The early discoveries by Mietzsch, Klarer, and Domagk showed that azo dyes which were derived from sulfanilamides had important antistreptococcal activity.^{1,2, 3} Further work by Trefauels, Nitti and Bovet showed that the sulfanilamide moiety was responsible for pharmacological activity of these chemotherapy agents.⁴ Research has shown that indoline and indole sulfonamides have similar mechanisms of action.^5,6 These discoveries have stimulated widespread research on sulfanilamide, sulfonamide and sulfone derivatives by many pharmaceutical, medical, and academic institutions to try and treat a variety of diseases.^7,8,9,10 More recently, sulfonamides and sulfones have been found to act as non-nuclease reverse transcriptase inhibitors in the treatment of HIV-1.¹¹ This research aimed to synthesize new indoline sulfonamide and indoline sulfone libraries with the intention to help combat HIV-1 mutations.

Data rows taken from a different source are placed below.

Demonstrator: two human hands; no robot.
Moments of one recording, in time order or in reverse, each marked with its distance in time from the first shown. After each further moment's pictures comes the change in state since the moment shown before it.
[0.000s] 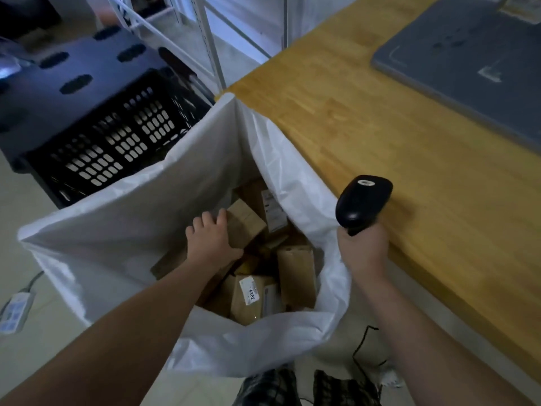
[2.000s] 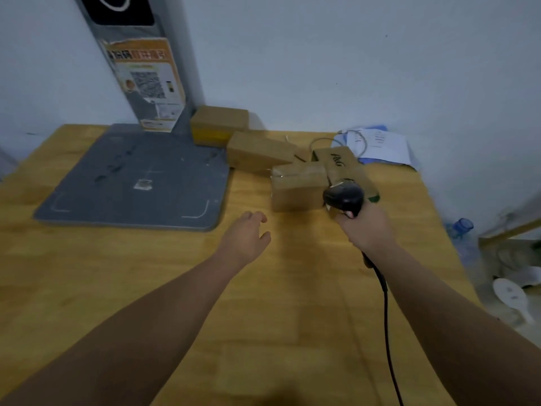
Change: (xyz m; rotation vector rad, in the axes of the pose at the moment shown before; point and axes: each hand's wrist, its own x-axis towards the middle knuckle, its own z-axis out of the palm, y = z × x) left_hand -0.104 0.697 -0.112 -0.196 0.016 1.032; right_hand 0.141 0.142 -0.596 -0.183 0.462 0.298
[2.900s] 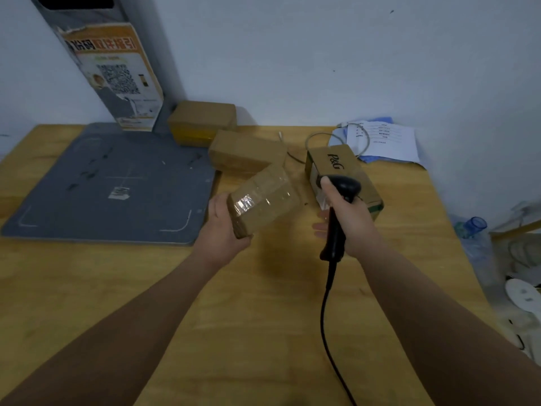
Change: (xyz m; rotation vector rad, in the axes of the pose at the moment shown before) left_hand 0.041 -0.016 -0.002 -0.239 0.207 -0.033; right_hand 0.060 -0.015 0.022 0.777 -0.197 0.401
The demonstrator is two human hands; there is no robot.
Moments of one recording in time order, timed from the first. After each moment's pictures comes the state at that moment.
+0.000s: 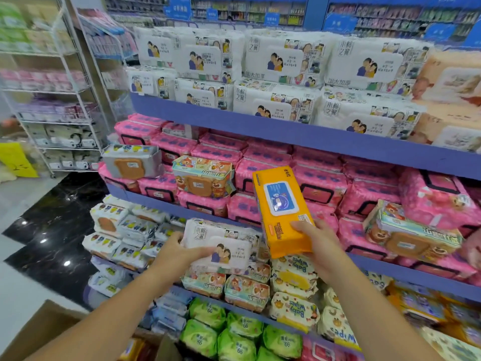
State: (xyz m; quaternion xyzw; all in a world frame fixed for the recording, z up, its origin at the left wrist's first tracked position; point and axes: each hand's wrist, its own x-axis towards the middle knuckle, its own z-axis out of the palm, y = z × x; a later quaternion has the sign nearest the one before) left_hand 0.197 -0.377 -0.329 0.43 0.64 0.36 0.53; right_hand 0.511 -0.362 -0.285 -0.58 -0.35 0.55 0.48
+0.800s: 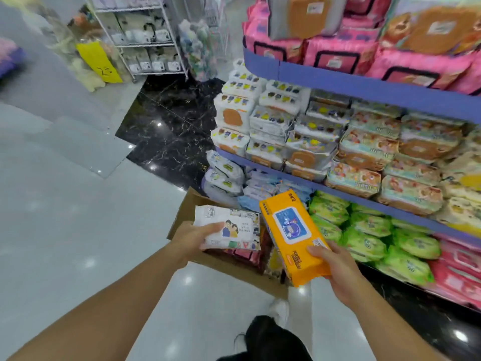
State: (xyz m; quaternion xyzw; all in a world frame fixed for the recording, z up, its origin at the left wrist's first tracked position) left_hand -0.222 -0.527 -0.515 0.22 0.75 0.28 0.56; right_hand 0.103 -0.537 -0.539 -0.64 -0.22 0.68 0.28
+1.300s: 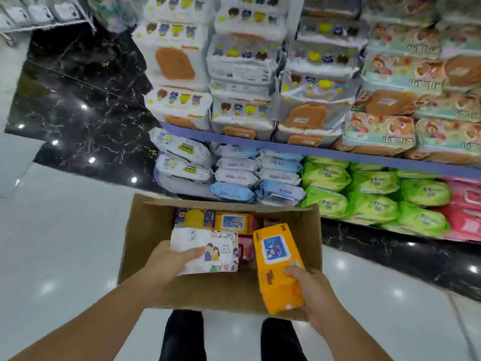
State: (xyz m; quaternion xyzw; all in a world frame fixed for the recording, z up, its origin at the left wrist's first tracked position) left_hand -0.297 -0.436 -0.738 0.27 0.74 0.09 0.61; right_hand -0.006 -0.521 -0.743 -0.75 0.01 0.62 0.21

Previous research by Dr. Murray Zanger (Emeritus, USP) has shown that tetrahydroquinoline sulfones and sulfonamides possess some anti HIV-1 activity. ¹¹ The tetrahydroquinoline sulfonamide rearrangement utilizes concentrated sulfuric acid to form a sulfone from a sulfonamide.¹² Unlike tetrahydroquinoline, indoline sulfonamides do not rearrange to the sulfones using concentrated sulfuric acid.¹² This thesis describes attempts toward synthesizing indoline sulfones and rearranging them to their respective sulfones using polyphosphoric acid (PPA). Future studies may focus on studying the pharmacological activity and the possibility of converting the indoline sulfones to indole sulfones.